What to do:
If anything in the data looks odd, keep it anyway and write the whole listing out unchanged.

Entries shown:

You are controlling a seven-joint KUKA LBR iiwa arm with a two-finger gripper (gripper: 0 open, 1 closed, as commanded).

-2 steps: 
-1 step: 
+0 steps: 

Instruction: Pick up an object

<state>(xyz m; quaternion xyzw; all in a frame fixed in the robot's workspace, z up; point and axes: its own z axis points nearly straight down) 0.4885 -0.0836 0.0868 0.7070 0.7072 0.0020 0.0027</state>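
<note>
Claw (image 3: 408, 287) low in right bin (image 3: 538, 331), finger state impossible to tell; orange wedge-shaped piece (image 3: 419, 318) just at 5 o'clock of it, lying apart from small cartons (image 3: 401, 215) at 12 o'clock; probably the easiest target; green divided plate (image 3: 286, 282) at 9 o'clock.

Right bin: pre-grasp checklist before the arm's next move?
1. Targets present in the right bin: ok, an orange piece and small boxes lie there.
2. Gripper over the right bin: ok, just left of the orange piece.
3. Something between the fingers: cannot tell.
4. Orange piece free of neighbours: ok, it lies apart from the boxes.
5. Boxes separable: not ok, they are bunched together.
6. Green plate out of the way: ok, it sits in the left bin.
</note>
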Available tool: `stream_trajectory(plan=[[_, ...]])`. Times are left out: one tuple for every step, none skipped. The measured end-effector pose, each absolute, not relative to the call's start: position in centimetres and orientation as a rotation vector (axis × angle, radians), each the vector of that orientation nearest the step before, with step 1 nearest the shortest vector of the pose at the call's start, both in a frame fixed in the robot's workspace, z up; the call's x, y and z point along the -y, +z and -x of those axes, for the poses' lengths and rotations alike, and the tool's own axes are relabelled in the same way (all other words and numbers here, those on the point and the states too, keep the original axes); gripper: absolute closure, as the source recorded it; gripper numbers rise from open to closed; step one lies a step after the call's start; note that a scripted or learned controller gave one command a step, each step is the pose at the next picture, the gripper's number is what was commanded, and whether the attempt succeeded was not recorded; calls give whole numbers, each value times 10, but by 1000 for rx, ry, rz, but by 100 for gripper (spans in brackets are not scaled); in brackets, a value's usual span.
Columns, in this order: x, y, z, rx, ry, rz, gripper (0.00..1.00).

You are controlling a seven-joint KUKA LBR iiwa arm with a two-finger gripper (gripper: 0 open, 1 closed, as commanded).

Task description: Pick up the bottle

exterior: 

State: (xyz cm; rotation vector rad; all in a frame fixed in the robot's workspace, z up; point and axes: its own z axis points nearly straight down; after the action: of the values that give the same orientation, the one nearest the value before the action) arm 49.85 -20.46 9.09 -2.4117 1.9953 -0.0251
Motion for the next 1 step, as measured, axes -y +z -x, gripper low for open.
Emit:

Written answer:
You are controlling a seven-joint KUKA LBR iiwa arm with a two-finger gripper (gripper: 0 open, 1 closed, as commanded).

-2 steps: 
-1 step: 
+0 steps: 

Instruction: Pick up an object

<state>(xyz m; quaternion xyzw; all in a frame fixed in the robot's workspace, z up; point and axes: its own z axis points nearly straight down) 0.4885 -0.0836 0.0868 0.7070 0.7072 0.0020 0.0027</state>
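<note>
Claw (image 3: 408, 287) low in right bin (image 3: 538, 331), finger state impossible to tell; orange wedge-shaped piece (image 3: 419, 318) just at 5 o'clock of it, lying apart from small cartons (image 3: 401, 215) at 12 o'clock; probably the easiest target; green divided plate (image 3: 286, 282) at 9 o'clock.

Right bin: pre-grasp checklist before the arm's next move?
1. Targets present in the right bin: ok, an orange piece and small boxes lie there.
2. Gripper over the right bin: ok, just left of the orange piece.
3. Something between the fingers: cannot tell.
4. Orange piece free of neighbours: ok, it lies apart from the boxes.
5. Boxes separable: not ok, they are bunched together.
6. Green plate out of the way: ok, it sits in the left bin.
</note>
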Available tool: `stream_trajectory(plan=[[_, ...]])`. Times are left out: one tuple for every step, none skipped. The measured end-effector pose, each absolute, not relative to the call's start: position in centimetres and orientation as a rotation vector (axis × angle, radians), each the vector of that orientation nearest the step before, with step 1 nearest the shortest vector of the pose at the call's start, both in a frame fixed in the robot's workspace, z up; the call's x, y and z point along the -y, +z and -x of those axes, for the poses' lengths and rotations alike, and the tool's own axes are relabelled in the same way (all other words and numbers here, those on the point and the states too, keep the original axes); gripper: absolute closure, as the source recorded it; gripper numbers rise from open to closed; step one lies a step after the call's start; note that a scripted or learned controller gave one command a step, each step is the pose at the next picture, the gripper's number is what was commanded, and whether the attempt succeeded was not recorded; calls give whole numbers, each value times 10, but by 1000 for rx, ry, rz, but by 100 for gripper (spans in brackets are not scaled); in brackets, a value's usual span.
Columns, in this order: x, y, z, rx, ry, rz, gripper (0.00..1.00).

You are controlling a seven-joint KUKA LBR iiwa arm with a two-finger gripper (gripper: 0 open, 1 closed, as commanded).

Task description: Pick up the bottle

exterior: 

State: (xyz cm; rotation vector rad; all in a frame fixed in the robot's workspace, z up; point and axes: its own z axis points nearly straight down; after the action: of the values that give the same orientation, the one nearest the value before the action) arm 49.85 -20.46 9.09 -2.4117 1.9953 -0.0251
Motion for the next 1 step, as measured, axes -y +z -x, gripper low for open.
Emit:

That concludes the answer to the exercise.